The long-term success of the co-management system
is due in large part to the existence of both a common
interest and pressing need to resolve such conflict
so that fishing can take place and to the maintenance
of human capital among management participants.
Coastal
Fisheries, Mexico (McGoodwin 1994): The coastal Pacific
fisheries of the South Sinaloa region of Mexico are
examples ineffective co-management. The fisheries
were relatively stable in early years of development,
managed by a combination of government control and
near-shore territories. Boundaries were mutually recognized
by user groups. A combination of more efficient fishing
technology, increasing coastal populations, poverty,
strong export markets, inadequate pollution controls
and ineffective enforcement led to the breakdown of
territories and an influx of fishing effort. The rapid
rate of change in the region created high costs of
coordination, organization and monitoring, prevented
the maintenance of effective linkages between stakeholders,
and led to background uncertainty and intensified
competitive use. Attempts at fishery control were
eroded by new entry.
CONCLUSION
As
the case studies illustrate, transactions costs and
human capital requirements pose challenges to the
establishment of effective operational linkages between
stakeholders in fisheries. At the same time, the way
stakeholders are organized and linked affects the
costs of management. Similarly, the way human capital
is developed and used strongly influences co-management
success. There is a circular relationship between
effective linkages, transactions costs and human capital.
Designers
of co-management processes have tended to not give
economic concepts like costs and capital due consideration,
perhaps because co-management is sometimes seen as
a way to avoid economics; a way to mitigate for the
harsher side-effects of managing fisheries for economic
efficiency.
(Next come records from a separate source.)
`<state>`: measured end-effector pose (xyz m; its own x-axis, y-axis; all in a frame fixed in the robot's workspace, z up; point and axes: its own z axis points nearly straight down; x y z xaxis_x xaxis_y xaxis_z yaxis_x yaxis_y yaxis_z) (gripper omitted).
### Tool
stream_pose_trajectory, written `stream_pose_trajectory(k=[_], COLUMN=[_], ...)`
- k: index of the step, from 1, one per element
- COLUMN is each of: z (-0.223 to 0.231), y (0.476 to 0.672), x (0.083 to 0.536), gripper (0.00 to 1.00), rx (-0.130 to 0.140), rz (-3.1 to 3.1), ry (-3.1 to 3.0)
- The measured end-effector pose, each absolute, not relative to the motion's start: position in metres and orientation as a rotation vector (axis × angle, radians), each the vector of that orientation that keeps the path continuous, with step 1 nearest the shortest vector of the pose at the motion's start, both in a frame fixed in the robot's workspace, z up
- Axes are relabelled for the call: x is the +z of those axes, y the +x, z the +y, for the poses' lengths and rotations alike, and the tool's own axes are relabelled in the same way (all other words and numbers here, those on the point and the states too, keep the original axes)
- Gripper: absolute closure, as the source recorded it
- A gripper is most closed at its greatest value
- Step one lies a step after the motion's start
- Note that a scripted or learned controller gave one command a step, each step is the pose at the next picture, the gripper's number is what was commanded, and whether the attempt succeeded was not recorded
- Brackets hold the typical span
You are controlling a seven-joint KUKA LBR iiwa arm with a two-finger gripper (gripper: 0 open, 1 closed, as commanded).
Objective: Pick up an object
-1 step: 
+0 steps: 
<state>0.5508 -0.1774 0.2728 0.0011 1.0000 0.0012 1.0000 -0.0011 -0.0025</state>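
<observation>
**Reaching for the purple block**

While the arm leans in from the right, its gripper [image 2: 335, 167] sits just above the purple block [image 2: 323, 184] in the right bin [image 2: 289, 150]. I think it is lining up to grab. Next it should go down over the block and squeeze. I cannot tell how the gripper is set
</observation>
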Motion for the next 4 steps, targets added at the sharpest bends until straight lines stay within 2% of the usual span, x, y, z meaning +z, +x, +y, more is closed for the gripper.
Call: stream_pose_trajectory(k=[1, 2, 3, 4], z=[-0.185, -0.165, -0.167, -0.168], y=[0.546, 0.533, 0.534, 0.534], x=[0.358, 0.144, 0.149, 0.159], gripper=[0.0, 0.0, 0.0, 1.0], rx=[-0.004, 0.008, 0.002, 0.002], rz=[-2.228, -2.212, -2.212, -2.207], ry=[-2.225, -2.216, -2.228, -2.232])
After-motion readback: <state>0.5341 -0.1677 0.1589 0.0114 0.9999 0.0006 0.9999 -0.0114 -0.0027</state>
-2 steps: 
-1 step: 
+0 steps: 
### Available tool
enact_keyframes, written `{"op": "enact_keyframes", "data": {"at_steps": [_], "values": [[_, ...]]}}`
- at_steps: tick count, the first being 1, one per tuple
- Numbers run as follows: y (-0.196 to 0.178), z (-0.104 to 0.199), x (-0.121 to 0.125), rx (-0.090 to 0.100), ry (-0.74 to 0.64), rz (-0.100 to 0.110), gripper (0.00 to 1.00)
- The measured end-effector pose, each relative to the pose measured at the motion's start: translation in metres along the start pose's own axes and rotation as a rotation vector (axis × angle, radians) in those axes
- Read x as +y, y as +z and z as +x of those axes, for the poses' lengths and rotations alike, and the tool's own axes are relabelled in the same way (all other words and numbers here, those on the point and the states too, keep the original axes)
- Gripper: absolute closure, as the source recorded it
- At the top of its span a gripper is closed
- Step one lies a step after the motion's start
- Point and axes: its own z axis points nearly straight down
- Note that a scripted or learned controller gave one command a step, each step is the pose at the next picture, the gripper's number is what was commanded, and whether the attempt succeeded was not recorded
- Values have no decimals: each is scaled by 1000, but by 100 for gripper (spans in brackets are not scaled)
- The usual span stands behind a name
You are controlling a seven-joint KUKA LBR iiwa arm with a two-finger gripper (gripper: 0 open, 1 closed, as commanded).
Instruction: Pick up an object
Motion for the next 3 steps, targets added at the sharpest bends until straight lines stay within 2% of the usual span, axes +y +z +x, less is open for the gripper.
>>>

Co-management is often put in place to
mitigate some of the problems related to economics,
such as competitive exclusion or a failure to address
equity.
And
so a certain amount of wishful thinking about avoiding
economics sometimes underlies the design of co-management
processes. At times there is also an element of desperation
in the need to try alternatives to current management
that precludes careful thinking about the costs and
capital requirements of management. Wishful thinking
and desperation are powerful forces. But economic
forces are equally powerful, and costs and capital
requirements are pervasive. They are reflected in
the coordination, learning, design, implementation,
monitoring and enforcement functions of management.
Costs must be accounted for explicitly so they can
be contained. Capital must be accounted for explicitly
so it can be built or maintained at appropriate levels.
A co-management process, while offering great promise
for stake-holder integration and long-term commitment,
also offers these economic challenges.